Meskipun begitu, aset tersebut tetap saja disita KPK. Priharsa mengatakan, alasan penyitaan itu agar kondominium tersebut tidak dipindahtangankan kepada pihak lain. Kondominium itu merupakan salah satu barang bukti pencucian uang yang dilakukan Fuad. "Iya diblokir juga, biar enggak balik nama," tuturnya.

Sayangnya Priharsa belum bisa menjelaskan mengenai lokasi tempat kondominium itu berada. "Kondominium ini berisi 50-60 kamar,"  ungkap Priharsa.

Penyitaan Kondominium adalah salah satu dari rentetan penyitaan yang dilakukan KPK terhadap aset-aset milik Fuad Amin.

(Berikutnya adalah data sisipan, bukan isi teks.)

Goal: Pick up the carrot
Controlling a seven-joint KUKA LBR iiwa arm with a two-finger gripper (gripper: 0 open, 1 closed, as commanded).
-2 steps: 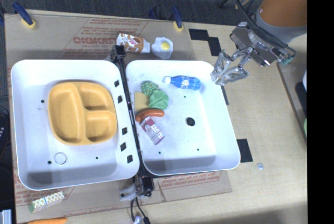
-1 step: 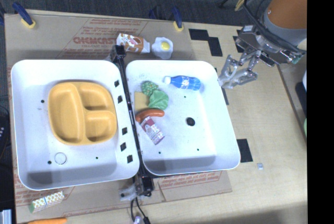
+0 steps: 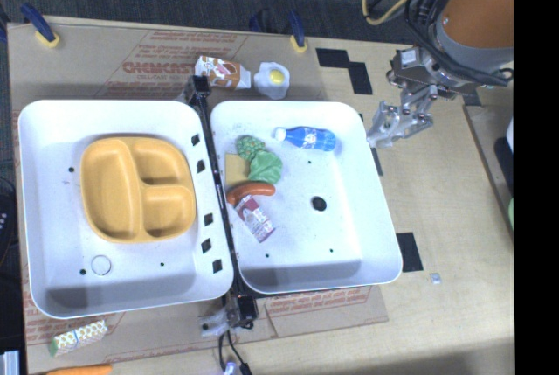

Sejak awal Januari 2015, KPK telah menyita uang sebesar Rp 250 miliar serta 14 rumah dan apartemen milik Fuad Amin di Jakarta dan Surabaya. Selain uang, KPK juga menyita 70 bidang tanah dan bangunan, termasuk butik milik istrinya dan kantor Dewan Pimpinan Cabang Partai Gerindra Bangkalan.

Aset Fuad memang cukup banyak dan  tersebar di Jakarta, Bangkalan, Surabaya, dan Bali. Tidak hanya itu, sebanyak 19 mobil milik Fuad pun tak luput dari penyitaan. Sejumlah mobil itu disita KPK di Jakarta, Surabaya, dan Bangkalan.

Dalam kasus pencucian uang, Fuad disangkakan Pasal 3 Undang-Undang Nomor 8 Tahun 2010 dan Pasal 3 ayat (1) UU Nomor 15 Tahun 2002 sebagaimana diubah dengan UU Nomor 25 Tahun 2003 KUH Pidana. Penelusuran kasus ini bermula sejak penetapan Fuad sebagai tersangka kasus dugaan suap jual beli gas alam di Bangkalan, Jawa Timur.

KPK menangkap Fuad dalam Operasi Tangkap Tangan (OTT) pada 2 Desember 2014 lalu di rumahnya di Bangkalan. Saat penangkapan, KPK juga menyita tiga koper besar berisi uang lebih dari Rp 3 miliar yang diduga suap dari PT Media Karya Sentosa. PT MKS bermitra dengan PD Sumber Daya dalam menyalurkan gas hasil pembelian dari PT Pertamina Hulu Energi West Madura Offshore untuk pembangkit listrik tenaga gas di Gili Timur Bangkalan dan Gresik.

Direktur PT MKS, Antonio Bambang Djatmiko, diduga menyuap Fuad yang saat itu menjabat sebagai Bupati Bangkalan terkait jual-beli gas alam oleh PT MKS dari PT Pertamina Hulu Energi West Madura Offshore.

Gas itu seharusnya dialirkan untuk pembangkit listrik, salah satunya untuk PLTG Gili Timur di Bangkalan. Namun, gas tersebut tidak pernah sampai ke PLTG itu. Meski demikian, PT MKS terus mendapatkan kontrak pembelian dan Fuad menerima jatah aliran dana selama 7 tahun.